A music video for "Reflektor" was released on September 9, 2013, through YouTube. It was directed by Anton Corbijn, with art direction done by Anastasia Masaro. The video won the Best Art Direction award at the 2014 MTV Video Music Awards. Katie Hasty of HitFix summarized the video, stating that "Corbijn's black-and-white version of the "Reflektor" experience has its own quirks, too, as the band dons oversized papier mache heads like puppet versions of themselves, hunting down the Disco Ball Man and putting the doll versions of themselves in a shiny coffin." An interactive music video was also made available to the public, which was directed by Vincent Morisset. However, it was made only accessible through the web browser Google Chrome. For this video, the user oversees dancer Axelle Munezero's journey through the streets of Haiti.

==Packaging==
===Artwork===
The single's cover artwork makes no mention of the band's name, and is instead credited to the fictional band The Reflektors. The front cover features a silhouette image of the band's core members. The album's back cover features a woman touching one of the band's Haitian veve images, used previously in a guerrilla marketing to promote Reflektors forthcoming release.

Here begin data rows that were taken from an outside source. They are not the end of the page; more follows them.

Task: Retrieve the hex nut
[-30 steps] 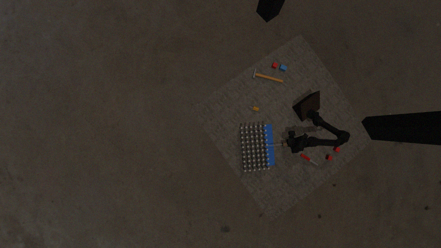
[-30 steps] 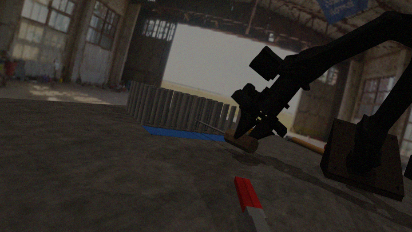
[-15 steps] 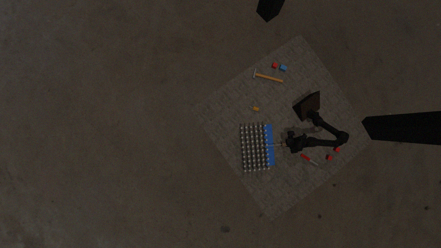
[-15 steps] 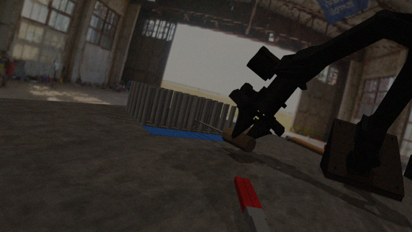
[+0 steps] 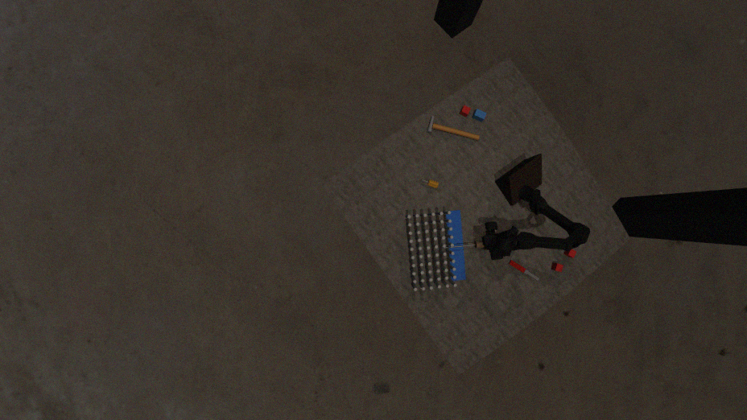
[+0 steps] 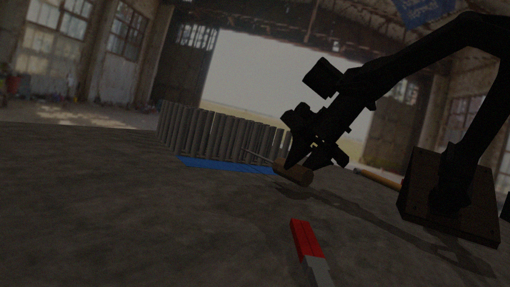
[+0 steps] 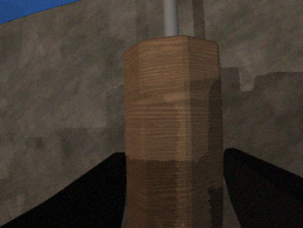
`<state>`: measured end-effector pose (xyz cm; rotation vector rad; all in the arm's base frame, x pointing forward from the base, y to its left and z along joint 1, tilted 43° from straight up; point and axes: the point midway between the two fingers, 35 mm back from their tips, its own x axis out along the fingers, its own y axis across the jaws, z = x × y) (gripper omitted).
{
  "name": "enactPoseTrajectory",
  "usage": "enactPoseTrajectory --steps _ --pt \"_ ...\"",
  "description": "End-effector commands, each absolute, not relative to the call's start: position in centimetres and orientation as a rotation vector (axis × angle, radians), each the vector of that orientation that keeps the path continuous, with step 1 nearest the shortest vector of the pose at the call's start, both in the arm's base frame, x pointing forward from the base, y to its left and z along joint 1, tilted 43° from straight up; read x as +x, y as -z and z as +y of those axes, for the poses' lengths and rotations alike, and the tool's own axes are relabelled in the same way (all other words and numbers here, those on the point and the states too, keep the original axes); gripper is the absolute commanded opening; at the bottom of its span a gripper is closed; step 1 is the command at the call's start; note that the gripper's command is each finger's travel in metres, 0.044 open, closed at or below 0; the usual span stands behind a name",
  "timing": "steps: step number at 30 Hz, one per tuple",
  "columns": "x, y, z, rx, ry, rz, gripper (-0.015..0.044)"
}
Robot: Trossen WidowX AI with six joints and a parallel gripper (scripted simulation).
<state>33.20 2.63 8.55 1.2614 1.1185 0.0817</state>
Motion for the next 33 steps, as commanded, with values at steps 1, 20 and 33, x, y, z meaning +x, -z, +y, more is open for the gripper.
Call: enactPoseTrajectory --steps 1,20,33 --pt "33.7 -8.7 2.3 1.257 -0.089 1.106 0.0" --pt "34.6 -8.4 1.8 1.256 -0.09 1.106 0.0" --pt "35.2 -8.2 1.5 1.256 -0.09 1.105 0.0"
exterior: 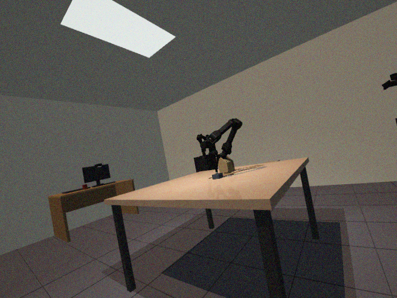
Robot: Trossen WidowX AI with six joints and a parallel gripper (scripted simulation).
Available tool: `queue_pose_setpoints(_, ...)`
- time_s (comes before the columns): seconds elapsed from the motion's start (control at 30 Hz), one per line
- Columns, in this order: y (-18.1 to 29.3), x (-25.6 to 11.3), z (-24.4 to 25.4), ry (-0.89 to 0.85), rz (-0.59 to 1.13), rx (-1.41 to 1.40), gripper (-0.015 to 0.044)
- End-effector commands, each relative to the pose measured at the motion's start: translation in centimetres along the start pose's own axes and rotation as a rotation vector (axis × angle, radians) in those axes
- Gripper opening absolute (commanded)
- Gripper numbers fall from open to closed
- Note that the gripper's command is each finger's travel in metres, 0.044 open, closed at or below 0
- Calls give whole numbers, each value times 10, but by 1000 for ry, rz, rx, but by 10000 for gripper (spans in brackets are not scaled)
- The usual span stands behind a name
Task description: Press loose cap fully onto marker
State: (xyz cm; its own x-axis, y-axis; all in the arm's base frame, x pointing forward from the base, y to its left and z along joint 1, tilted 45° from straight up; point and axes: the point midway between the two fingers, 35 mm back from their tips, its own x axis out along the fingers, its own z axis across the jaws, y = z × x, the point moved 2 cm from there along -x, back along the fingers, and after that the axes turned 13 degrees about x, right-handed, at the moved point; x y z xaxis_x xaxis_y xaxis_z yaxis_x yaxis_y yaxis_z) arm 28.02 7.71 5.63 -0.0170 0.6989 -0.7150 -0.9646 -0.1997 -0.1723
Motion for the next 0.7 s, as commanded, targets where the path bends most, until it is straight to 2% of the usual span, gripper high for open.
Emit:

===Fictional track listing===
The remainder of the 12" vinyl's artwork suggests that it is a full-length album by The Reflektors. A fictional album track listing, inspired by the song's lyrical content, is featured on its back cover.

- Disc one
1. "Prism of Light"
2. "Darkness of White"
3. "Alone on a Stage"
4. "Reflective Age"
5. "L'Aurore"
6. "If This Is Heaven"
7. "A Way to Enter"

- Disc two
8. "Signals We Send"
9. "Staring at a Screen"
10. "The Connector"
11. "The Other Side"
12. "Our Love Is Plastic"
13. "Break Me (Down Down Down)"
14. "The Resurrector"

==Track listing==
- Merge / Sonovox — MRG484

Side A
| No. | Title | Length |
|---|---|---|
| 1. | "Reflektor" | 7:42 |

Side B
| No. | Title | Length |
|---|---|---|
| 1. | "Reflektor" (Instrumental) | 7:42 |

==Credits and personnel==
Personnel adapted from the single's liner notes.

Arcade Fire
- Win Butler – vocals
- Régine Chassagne – vocals
- Richard Reed Parry – electric guitar, backing vocals
- Will Butler – keyboards, backing vocals
- Tim Kingsbury – electric guitar, backing vocals
- Jeremy Gara – drums

Additional musicians
- David Bowie – additional vocals
- Owen Pallett – orchestral arrangements
- Colin Stetson – saxophone
- Stuart Bogie – saxophone
- Willinson Duprate – congas
- Verrieux Zile – congas

Recording personnel
- James Murphy – production
- Markus Dravs – production
- Arcade Fire – production
- Mark Lawson – additional production, recording
- Korey Richey – recording
- Pascal Shefteshy – recording
- Damian Taylor – recording
- Tom Elmhirst – mixing
- Ted Jensen – mastering

==Chart performance==

===Weekly charts===

| Chart (2013) | Peak position |
|---|---|
| Australia (ARIA) | 96 |
| Belgium (Ultratip Bubbling Under Flanders) | 35 |
| Belgium (Ultratip Bubbling Under Wallonia) | 38 |
| Canada (Canadian Hot 100) | 20 |
| Canada Rock (Billboard) | 8 |
| Czech Republic Modern Rock (IFPI) | 15 |
| France (SNEP) | 67 |
| Ireland (IRMA) | 20 |
| Poland (LP3) | 32 |
| Scotland Singles (OCC) | 51 |
| Spain (Promusicae) | 42 |
| UK Singles (OCC) | 44 |
| US Billboard Hot 100 | 99 |
| US Adult Alternative Airplay (Billboard) | 11 |
| US Alternative Airplay (Billboard) | 17 |
| US Hot Rock & Alternative Songs (Billboard) | 14 |
| US Rock & Alternative Airplay (Billboard) | 24 |

===Year-end charts===

| Chart (2013) | Position |
|---|---|
| US Hot Rock Songs (Billboard) | 71 |

==Certifications==

| Region | Certification | Certified units/sales |
| Canada (Music Canada) | Platinum | 80,000^{‡} |
^{‡} Sales+streaming figures based on certification alone.